Forme la plus commune — dans la nature — des oxydes de titane, le rutile est un minéral qui cristallise en baguettes aciculaires de couleur rougeâtre.
De forme quadratique, le cristal possède deux clivages assez nets ; il est souvent maclé en genou ou en cœur. L'association en réseau plan de plusieurs macles est typique. Transparent en lame mince, il a un éclat adamantin, métallique et un pléochroïsme plus ou moins net (jaune-vert à brun-rouge). Sa masse volumique est de 4,3 à 5,6 g/cm3 et sa dureté de 6.
C'est la variété polymorphique de l'oxyde de titane (TiO2) la plus stable à pression et température élevées ; dans sa maille cristalline, chaque atome de titane est entouré d'atomes d'oxygène disposés aux sommets d'un octaèdre presque régulier. Ces derniers s'alignent en colonne suivant l'axe c, ce qui explique la forme circulaire des cristaux.
Sa composition chimique (60 p. 100 de titane) peut comprendre du tantale, du niobium, du fer ou de l'étain en impuretés.

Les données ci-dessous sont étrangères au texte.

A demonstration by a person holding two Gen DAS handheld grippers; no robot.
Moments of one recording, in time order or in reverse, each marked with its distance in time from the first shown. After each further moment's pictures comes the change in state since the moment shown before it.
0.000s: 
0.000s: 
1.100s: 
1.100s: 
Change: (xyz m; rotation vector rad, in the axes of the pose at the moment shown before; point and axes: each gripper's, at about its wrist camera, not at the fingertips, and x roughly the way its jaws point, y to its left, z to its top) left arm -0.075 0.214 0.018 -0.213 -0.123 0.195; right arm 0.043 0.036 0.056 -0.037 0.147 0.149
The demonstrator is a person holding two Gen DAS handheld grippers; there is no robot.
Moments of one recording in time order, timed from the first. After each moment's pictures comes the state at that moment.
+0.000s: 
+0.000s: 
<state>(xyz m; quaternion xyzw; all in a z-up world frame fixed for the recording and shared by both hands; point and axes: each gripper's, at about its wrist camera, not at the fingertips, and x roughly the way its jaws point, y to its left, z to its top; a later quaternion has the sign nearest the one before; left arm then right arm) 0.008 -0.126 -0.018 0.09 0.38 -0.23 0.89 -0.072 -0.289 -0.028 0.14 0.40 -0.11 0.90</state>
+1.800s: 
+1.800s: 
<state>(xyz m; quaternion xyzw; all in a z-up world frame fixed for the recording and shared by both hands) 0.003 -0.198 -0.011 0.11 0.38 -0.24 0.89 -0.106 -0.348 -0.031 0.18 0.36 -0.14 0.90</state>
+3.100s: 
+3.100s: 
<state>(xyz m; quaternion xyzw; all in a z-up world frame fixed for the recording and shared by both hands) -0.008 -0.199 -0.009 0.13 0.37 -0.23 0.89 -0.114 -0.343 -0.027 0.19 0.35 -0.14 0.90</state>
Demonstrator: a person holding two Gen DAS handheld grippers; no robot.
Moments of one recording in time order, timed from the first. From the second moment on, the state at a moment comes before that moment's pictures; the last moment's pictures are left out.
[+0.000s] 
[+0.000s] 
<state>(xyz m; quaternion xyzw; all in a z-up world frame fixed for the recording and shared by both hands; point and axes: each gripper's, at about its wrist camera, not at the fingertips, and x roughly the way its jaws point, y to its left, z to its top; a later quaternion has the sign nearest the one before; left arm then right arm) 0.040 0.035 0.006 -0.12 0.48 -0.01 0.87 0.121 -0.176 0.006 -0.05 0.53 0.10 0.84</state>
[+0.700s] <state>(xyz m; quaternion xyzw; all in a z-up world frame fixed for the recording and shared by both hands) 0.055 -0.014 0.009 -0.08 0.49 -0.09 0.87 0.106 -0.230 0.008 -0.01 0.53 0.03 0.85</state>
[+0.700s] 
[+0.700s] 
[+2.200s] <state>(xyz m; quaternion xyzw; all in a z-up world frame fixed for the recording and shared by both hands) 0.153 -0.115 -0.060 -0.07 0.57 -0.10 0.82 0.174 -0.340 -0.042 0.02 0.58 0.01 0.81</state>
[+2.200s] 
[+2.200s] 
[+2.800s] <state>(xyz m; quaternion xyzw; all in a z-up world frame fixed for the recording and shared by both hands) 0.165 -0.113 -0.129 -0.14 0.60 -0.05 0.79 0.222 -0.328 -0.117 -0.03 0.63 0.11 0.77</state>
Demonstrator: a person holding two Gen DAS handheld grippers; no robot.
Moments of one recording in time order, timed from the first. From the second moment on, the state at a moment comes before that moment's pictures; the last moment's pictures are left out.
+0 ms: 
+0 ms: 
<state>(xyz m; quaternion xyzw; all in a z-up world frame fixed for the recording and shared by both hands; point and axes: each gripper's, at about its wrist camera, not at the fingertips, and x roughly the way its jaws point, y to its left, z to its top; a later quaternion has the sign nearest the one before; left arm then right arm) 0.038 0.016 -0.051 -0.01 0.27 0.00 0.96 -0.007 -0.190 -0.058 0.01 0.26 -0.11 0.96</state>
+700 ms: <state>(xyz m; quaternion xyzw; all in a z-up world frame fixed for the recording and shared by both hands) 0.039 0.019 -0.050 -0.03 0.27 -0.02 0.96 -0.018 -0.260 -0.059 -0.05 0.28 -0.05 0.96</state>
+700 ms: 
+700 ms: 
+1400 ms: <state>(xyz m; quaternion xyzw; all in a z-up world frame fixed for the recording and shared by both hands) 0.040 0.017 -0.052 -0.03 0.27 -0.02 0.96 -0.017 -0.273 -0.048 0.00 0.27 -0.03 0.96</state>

Si le fer est souvent dû à l'intercroissance de l'ilménite, la présence de tantale ou de niobium s'explique par contre par la similarité des rayons ioniques du titane, du tantale et du niobium. Cette similarité des rayons entraîne d'autre part une tendance à la formation de mélanges isomorphiques entre le rutile, les niobates et les tantalates. Quant au gisement, le rutile est un minéral accessoire des roches éruptives, riches en hornblende et en biotite, et des roches métamorphiques (gneiss, micaschistes et cipolins). On le trouve, d'autre part, comme minéral détritique dans les alluvions aurifères et les roches sédimentaires. Il peut exister en fines aiguilles dans les cristaux de quartz sous forme de cheveux de Vénus ou de flèches d'amour.